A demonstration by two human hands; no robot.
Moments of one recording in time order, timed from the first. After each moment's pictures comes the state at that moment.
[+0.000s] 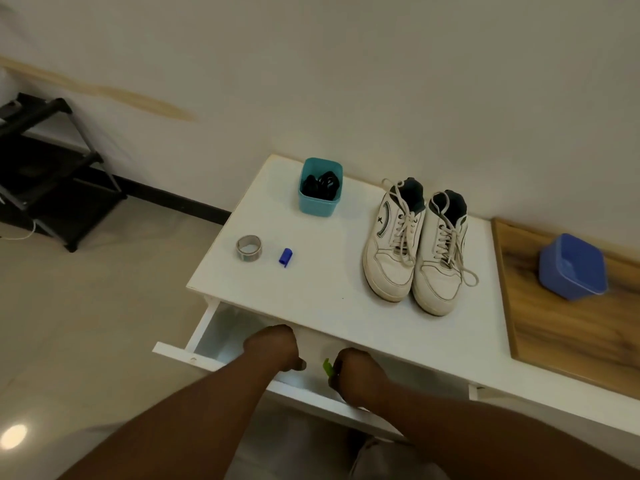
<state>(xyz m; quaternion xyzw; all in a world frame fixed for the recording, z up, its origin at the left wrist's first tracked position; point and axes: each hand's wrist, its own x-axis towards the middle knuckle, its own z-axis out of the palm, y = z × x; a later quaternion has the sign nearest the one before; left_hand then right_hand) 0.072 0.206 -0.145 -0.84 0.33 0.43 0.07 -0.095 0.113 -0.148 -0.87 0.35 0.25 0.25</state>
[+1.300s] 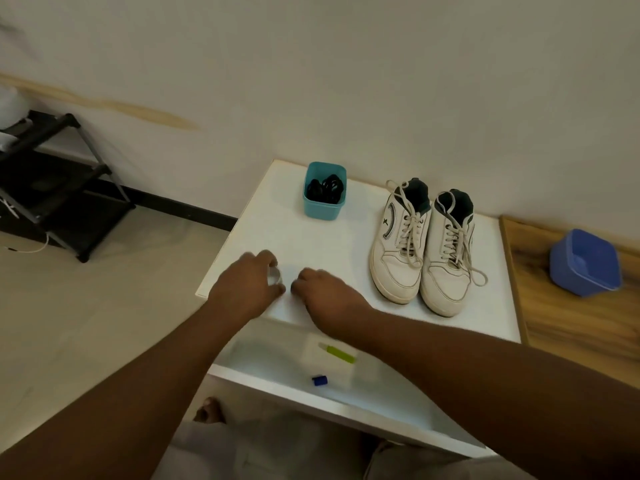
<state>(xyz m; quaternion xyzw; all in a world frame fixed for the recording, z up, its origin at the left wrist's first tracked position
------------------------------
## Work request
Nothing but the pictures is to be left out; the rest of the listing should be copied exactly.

## Task output
A demonstration by two human hands; no robot.
Moments of one recording in time order, timed from the first. After each moment's pictures comes the state at that moment.
[+0.000s] 
<state>(xyz m; quaternion xyzw; all in a world frame fixed for the recording, z up, its origin at the left wrist's first tracked position; point and axes: each hand's wrist, its own x-axis towards the middle knuckle, its own z-axis out of the palm, y = z × x; a later quaternion has the sign nearest the one before; left_hand then right_hand) 0.072 0.206 -0.145 -0.84 0.33 0.43 0.07 -0.095 0.113 -0.148 -0.87 0.35 0.25 0.25</state>
[+1.300s] 
<state>(xyz m; quaternion xyzw; all in a world frame fixed for the recording, z up, its origin at the left wrist's first tracked position

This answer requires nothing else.